__DIRECTIONS__:
Give back every entry in full, exactly as it reads.

__DATA FOR THIS EXERCISE__:
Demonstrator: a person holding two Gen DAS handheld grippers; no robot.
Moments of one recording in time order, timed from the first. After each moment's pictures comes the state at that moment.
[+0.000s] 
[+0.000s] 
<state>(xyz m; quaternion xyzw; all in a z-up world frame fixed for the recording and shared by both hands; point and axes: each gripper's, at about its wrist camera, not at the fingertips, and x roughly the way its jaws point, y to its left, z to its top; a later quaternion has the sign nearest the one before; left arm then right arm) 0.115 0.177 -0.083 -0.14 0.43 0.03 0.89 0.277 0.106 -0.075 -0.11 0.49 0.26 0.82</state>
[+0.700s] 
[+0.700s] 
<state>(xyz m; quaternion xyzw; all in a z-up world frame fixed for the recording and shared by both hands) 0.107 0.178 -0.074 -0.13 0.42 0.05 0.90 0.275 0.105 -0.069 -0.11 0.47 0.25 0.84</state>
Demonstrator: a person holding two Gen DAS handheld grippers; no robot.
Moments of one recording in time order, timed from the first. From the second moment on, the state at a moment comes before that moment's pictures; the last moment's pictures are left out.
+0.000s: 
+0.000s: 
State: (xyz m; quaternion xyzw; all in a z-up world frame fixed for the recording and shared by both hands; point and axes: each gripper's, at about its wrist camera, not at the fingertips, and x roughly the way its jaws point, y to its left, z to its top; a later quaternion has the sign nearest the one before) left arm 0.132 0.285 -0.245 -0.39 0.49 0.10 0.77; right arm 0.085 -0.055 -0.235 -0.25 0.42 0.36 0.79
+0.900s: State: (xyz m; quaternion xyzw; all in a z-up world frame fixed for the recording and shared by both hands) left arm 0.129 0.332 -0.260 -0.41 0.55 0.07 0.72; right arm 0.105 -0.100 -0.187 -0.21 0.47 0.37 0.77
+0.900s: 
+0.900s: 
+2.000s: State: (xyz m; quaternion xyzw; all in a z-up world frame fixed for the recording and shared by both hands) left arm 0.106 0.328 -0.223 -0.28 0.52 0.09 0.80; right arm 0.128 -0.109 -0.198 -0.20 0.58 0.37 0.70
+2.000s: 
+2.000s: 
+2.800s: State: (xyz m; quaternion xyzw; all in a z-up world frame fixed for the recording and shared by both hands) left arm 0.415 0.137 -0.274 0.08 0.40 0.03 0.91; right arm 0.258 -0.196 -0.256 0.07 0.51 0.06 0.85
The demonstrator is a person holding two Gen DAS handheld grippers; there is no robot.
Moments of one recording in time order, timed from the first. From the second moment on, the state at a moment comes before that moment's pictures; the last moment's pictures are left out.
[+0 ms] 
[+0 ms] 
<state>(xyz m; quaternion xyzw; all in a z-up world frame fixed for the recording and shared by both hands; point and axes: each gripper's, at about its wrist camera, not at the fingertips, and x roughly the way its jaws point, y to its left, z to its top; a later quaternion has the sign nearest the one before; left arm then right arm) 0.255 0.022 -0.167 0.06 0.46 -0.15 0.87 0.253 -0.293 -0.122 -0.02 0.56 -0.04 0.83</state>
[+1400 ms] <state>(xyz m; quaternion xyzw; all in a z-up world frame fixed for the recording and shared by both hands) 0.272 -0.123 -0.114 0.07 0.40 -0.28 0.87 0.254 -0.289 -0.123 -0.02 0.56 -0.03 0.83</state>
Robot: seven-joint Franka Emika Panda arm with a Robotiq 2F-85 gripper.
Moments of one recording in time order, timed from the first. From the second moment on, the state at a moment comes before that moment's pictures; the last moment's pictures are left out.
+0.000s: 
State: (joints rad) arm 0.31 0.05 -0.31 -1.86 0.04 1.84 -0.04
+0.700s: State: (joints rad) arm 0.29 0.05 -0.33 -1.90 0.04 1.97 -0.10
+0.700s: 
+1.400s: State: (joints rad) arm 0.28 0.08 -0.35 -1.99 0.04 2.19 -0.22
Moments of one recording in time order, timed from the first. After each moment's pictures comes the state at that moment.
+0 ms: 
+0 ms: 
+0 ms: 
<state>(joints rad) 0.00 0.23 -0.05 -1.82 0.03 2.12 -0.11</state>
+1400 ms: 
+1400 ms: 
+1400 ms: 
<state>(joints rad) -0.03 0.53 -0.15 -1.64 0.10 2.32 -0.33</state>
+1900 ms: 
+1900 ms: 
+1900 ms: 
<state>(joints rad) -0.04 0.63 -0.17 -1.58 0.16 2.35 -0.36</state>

__PROBLEM SOLUTION__:
Demonstrator: a person holding two Gen DAS handheld grippers; no robot.
Moments of one recording in time order, timed from the first. After each moment's pictures comes the state at that moment.
[+0.000s] 
[+0.000s] 
<state>(xyz m; quaternion xyzw; all in a z-up world frame fixed for the recording and shared by both hands; point and axes: each gripper's, at about its wrist camera, not at the fingertips, and x roughly the way its jaws point, y to its left, z to its top; a later quaternion has the sign nearest the one before; left arm then right arm) 0.115 0.177 -0.083 -0.14 0.43 0.03 0.89 0.277 0.106 -0.075 -0.11 0.49 0.26 0.82</state>
[+0.700s] 
[+0.700s] 
<state>(xyz m; quaternion xyzw; all in a z-up world frame fixed for the recording and shared by both hands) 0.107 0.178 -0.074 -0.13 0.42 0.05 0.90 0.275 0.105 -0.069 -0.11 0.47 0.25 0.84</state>
Demonstrator: a person holding two Gen DAS handheld grippers; no robot.
Moments of one recording in time order, timed from the first. From the second moment on, the state at a moment comes before that moment's pictures; the last moment's pictures are left out.
+0.000s: 
+0.000s: 
State: (xyz m; quaternion xyzw; all in a z-up world frame fixed for the recording and shared by both hands; point and axes: each gripper's, at about its wrist camera, not at the fingertips, and x roughly the way its jaws point, y to its left, z to its top; a later quaternion has the sign nearest the one before) left arm 0.132 0.285 -0.245 -0.39 0.49 0.10 0.77; right arm 0.085 -0.055 -0.235 -0.25 0.42 0.36 0.79
+0.900s: State: (xyz m; quaternion xyzw; all in a z-up world frame fixed for the recording and shared by both hands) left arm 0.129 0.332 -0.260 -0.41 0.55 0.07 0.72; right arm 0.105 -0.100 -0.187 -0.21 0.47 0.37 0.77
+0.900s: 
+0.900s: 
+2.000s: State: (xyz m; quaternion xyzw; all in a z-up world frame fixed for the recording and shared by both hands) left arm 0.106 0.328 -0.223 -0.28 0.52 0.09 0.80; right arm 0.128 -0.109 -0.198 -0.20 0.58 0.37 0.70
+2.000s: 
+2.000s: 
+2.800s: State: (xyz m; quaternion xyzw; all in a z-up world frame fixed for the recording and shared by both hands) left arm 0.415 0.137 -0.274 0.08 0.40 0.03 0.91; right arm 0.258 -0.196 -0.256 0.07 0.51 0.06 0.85
The demonstrator is a person holding two Gen DAS handheld grippers; there is no robot.
Moments of one recording in time order, timed from the first. From the second moment on, the state at a moment comes before that moment's pictures; the last moment's pictures are left out.
[+0 ms] 
[+0 ms] 
<state>(xyz m; quaternion xyzw; all in a z-up world frame fixed for the recording and shared by both hands; point and axes: each gripper's, at about its wrist camera, not at the fingertips, and x roughly the way its jaws point, y to its left, z to its top; a later quaternion has the sign nearest the one before; left arm then right arm) 0.255 0.022 -0.167 0.06 0.46 -0.15 0.87 0.253 -0.293 -0.122 -0.02 0.56 -0.04 0.83</state>
[+1400 ms] <state>(xyz m; quaternion xyzw; all in a z-up world frame fixed for the recording and shared by both hands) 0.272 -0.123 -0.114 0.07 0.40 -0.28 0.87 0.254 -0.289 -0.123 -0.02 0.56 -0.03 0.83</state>
Robot: seven-joint Franka Emika Panda arm with a Robotiq 2F-85 gripper.
Moments of one recording in time order, timed from the first. From the second moment on, the state at a moment comes before that moment's pictures; the last moment's pictures are left out.
+0.000s: 
State: (joints rad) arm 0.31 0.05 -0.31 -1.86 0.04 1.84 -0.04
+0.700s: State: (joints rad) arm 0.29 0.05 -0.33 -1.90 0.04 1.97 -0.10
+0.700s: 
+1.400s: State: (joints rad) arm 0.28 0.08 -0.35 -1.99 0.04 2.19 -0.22
Moments of one recording in time order, timed from the first. After each moment's pictures comes the state at that moment.
+0 ms: 
+0 ms: 
+0 ms: 
<state>(joints rad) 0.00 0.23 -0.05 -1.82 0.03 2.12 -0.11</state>
+1400 ms: 
+1400 ms: 
+1400 ms: 
<state>(joints rad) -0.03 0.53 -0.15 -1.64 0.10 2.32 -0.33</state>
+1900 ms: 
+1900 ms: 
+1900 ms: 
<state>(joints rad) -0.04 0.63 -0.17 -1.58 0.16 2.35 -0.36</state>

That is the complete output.